Risaia in Cambogia con agricoltore durante una fase di allevamento
Dalla Cambogia il riso arriva in Europa a dazio zero
(Fonte foto: © August Triyanto - Pixabay)
 

Il punto sul miglioramento genetico

"Nel corso degli anni - conclude Spadaro -, il miglioramento genetico si è concentrato sull’ottenimento di varietà con elevate qualità organolettiche, che ha visto incrementare considerevolmente il panorama varietale italiano. Però la quasi totalità delle varietà iscritte al registro nazionale ha una base genetica molto ristretta. Gran parte delle varietà più coltivate in Italia è suscettibile o mediamente suscettibile al brusone. Il miglioramento genetico per la resistenza al brusone può seguire strategie diverse ma il gene-pyramiding, cioè l’inserimento di più geni di resistenza in una varietà, è quella che ad oggi sta dando i migliori risultati.

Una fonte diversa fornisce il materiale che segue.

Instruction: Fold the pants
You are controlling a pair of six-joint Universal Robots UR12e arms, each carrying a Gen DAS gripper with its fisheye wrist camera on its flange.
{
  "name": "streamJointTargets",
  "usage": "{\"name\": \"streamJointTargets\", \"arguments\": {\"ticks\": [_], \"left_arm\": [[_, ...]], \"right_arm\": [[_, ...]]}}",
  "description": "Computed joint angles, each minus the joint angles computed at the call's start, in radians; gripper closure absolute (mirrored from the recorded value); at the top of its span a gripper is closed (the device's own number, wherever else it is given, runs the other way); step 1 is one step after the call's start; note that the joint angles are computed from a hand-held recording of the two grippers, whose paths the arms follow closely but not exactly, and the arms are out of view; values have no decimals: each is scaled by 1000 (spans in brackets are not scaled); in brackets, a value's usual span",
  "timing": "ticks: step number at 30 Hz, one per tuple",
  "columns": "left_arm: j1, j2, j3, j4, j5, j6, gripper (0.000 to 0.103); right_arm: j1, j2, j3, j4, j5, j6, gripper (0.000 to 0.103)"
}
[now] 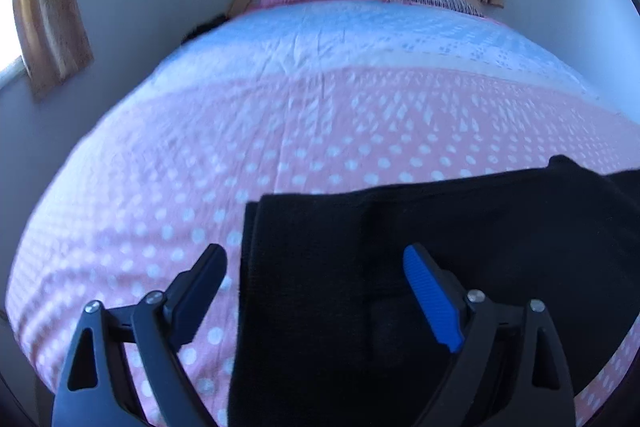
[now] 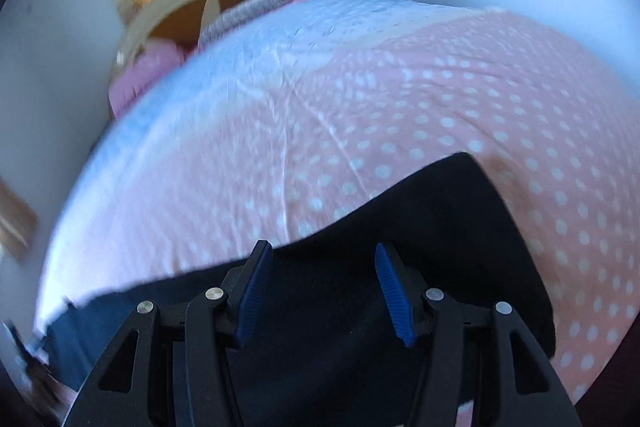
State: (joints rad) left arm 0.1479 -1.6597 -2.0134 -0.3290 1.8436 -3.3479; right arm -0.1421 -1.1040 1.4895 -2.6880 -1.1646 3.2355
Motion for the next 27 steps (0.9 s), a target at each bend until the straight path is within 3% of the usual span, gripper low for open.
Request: {"name": "streamJointTargets", "arguments": {"ticks": [5,9,14,16,18,22,24,27], "left_arm": [[-2,-1,0,12,41,-30,3],[0,15,-29,71,63,-5,3],[31,32,-55,102,76,-43,3],[48,38,-58,88,49,-72,3],[50,37,-56,80,44,-76,3],[29,18,-39,63,108,-32,0],[35,15,-36,59,108,-33,0],[48,11,-30,56,91,-47,0]], "right_arm": [[-18,-70,84,-93,-93,46,48],[-64,-114,138,-84,-129,68,49],[-69,-126,154,-17,-166,20,72],[-57,-116,139,74,-203,-16,82],[-54,-108,138,87,-202,-28,82],[-41,-117,134,98,-257,-43,82],[-31,-125,144,54,-296,-44,81],[-26,-146,175,-41,-302,-26,67]]}}
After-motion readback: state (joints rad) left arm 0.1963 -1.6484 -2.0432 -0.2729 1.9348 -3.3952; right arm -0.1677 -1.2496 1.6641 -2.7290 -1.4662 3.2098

L’utilizzo della resistenza monogenica è sempre velocemente superato dal patogeno a causa dell’ampia variabilità ed adattabilità del suo genoma. L’Ente risi ed alcune aziende hanno attualmente dei programmi di miglioramento finalizzati alla costituzione di varietà che possiedono uno o più geni di resistenza. Inoltre, dato che M. oryzae è un patogeno policiclico in grado di adattarsi rapidamente a nuove varietà, occorre monitorare anno dopo anno la struttura genetica della popolazione del fungo, per verificare la presenza di nuove razze virulente".